**PROBLEM TO WORK ON:**
Go to the line with "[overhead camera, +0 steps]" in the entries below and write out every line from there through the line with "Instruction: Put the", exactly and without pictures.

-- SOURCE DATA follows --

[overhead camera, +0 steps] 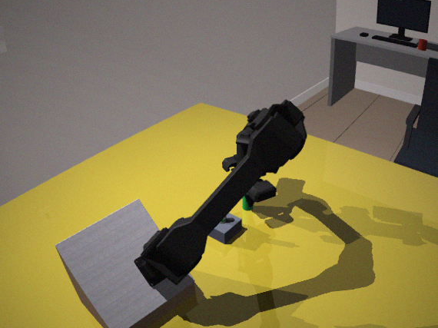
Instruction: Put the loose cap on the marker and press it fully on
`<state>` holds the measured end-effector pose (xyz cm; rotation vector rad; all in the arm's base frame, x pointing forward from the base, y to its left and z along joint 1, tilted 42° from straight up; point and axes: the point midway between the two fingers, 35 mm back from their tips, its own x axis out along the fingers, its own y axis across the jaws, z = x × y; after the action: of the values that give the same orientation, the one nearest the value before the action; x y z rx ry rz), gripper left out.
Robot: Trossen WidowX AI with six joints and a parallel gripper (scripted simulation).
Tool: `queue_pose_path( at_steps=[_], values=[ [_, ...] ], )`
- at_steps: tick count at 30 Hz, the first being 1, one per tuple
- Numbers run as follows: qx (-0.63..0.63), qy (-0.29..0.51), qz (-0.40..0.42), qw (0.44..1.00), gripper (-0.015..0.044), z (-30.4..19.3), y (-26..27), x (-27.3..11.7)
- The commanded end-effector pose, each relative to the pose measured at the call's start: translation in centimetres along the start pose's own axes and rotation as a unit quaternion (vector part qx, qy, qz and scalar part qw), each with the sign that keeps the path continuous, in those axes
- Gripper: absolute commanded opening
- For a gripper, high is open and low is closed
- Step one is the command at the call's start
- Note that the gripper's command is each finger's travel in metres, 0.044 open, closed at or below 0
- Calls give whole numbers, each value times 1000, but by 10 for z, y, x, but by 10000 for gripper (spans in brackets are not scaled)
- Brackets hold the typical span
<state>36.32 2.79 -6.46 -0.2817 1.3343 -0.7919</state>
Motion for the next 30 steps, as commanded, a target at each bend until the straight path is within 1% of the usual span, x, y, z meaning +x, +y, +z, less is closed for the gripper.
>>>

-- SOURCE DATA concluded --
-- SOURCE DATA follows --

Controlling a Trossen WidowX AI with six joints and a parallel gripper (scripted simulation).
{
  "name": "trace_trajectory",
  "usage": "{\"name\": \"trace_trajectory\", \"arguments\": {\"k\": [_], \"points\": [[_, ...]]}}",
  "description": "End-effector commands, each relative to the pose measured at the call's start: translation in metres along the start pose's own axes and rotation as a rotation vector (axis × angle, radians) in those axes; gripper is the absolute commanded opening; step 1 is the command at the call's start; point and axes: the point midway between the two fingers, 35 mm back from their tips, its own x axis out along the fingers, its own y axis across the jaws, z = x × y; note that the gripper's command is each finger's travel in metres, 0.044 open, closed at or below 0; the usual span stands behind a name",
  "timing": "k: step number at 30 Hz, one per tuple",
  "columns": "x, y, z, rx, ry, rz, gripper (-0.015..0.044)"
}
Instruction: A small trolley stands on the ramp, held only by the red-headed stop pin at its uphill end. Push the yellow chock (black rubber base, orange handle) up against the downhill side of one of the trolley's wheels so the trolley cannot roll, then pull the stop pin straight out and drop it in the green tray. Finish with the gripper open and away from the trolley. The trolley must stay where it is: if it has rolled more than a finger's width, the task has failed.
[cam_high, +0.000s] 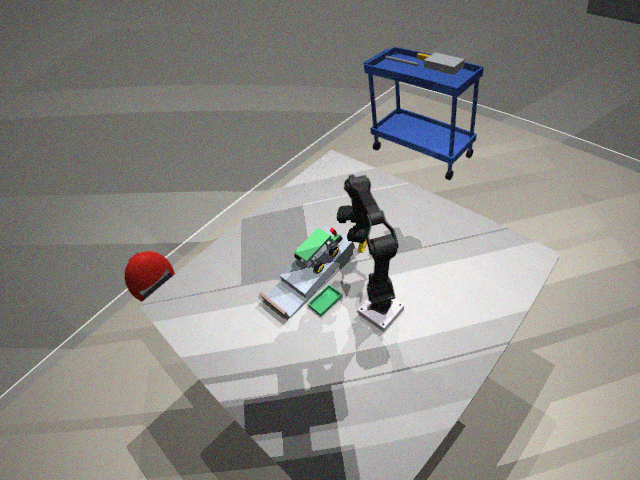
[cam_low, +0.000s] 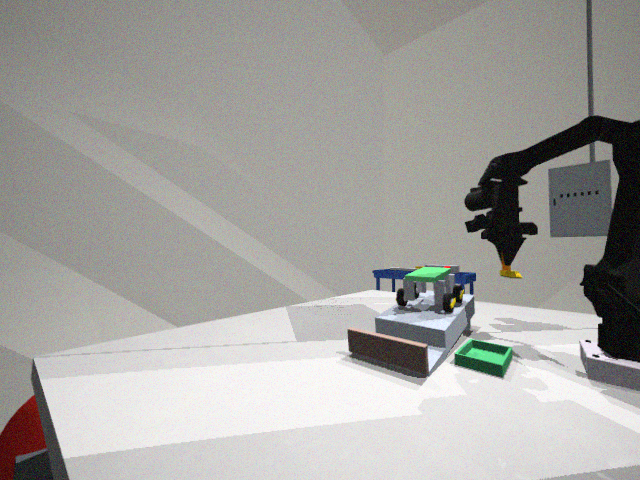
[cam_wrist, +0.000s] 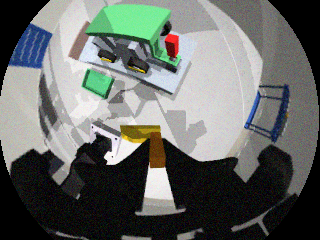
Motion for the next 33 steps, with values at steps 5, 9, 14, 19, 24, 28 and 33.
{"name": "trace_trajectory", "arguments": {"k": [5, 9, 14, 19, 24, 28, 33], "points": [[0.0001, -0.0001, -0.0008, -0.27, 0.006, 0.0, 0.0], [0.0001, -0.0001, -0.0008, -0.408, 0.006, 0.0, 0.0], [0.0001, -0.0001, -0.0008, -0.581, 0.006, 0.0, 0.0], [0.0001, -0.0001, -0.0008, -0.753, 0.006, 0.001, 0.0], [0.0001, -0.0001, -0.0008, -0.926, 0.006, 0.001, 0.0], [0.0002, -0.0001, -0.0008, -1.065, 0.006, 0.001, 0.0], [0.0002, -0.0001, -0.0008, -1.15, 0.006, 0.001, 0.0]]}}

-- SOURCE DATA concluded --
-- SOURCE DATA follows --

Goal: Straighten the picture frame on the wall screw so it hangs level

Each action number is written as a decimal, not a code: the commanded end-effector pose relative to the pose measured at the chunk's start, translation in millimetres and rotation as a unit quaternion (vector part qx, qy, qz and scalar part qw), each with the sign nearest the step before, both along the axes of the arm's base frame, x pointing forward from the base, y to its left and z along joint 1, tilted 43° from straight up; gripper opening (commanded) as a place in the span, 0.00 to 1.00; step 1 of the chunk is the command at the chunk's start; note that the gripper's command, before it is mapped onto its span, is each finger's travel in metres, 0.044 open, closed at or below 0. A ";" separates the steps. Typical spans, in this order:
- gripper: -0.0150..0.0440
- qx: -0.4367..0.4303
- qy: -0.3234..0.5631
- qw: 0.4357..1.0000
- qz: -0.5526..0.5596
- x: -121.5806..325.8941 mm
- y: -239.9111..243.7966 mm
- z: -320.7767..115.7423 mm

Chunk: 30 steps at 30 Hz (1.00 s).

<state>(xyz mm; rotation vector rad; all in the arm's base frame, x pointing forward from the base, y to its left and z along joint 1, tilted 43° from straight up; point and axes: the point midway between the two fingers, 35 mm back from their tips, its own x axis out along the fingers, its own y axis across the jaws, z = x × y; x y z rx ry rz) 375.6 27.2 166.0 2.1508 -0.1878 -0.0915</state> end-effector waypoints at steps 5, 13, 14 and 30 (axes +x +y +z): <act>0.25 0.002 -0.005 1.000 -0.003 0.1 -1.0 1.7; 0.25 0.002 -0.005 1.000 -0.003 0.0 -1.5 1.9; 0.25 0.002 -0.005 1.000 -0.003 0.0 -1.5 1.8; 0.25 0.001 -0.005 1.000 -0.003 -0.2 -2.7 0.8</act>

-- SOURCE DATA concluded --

**EXPECTED ANSWER:**
[overhead camera, +0 steps] 
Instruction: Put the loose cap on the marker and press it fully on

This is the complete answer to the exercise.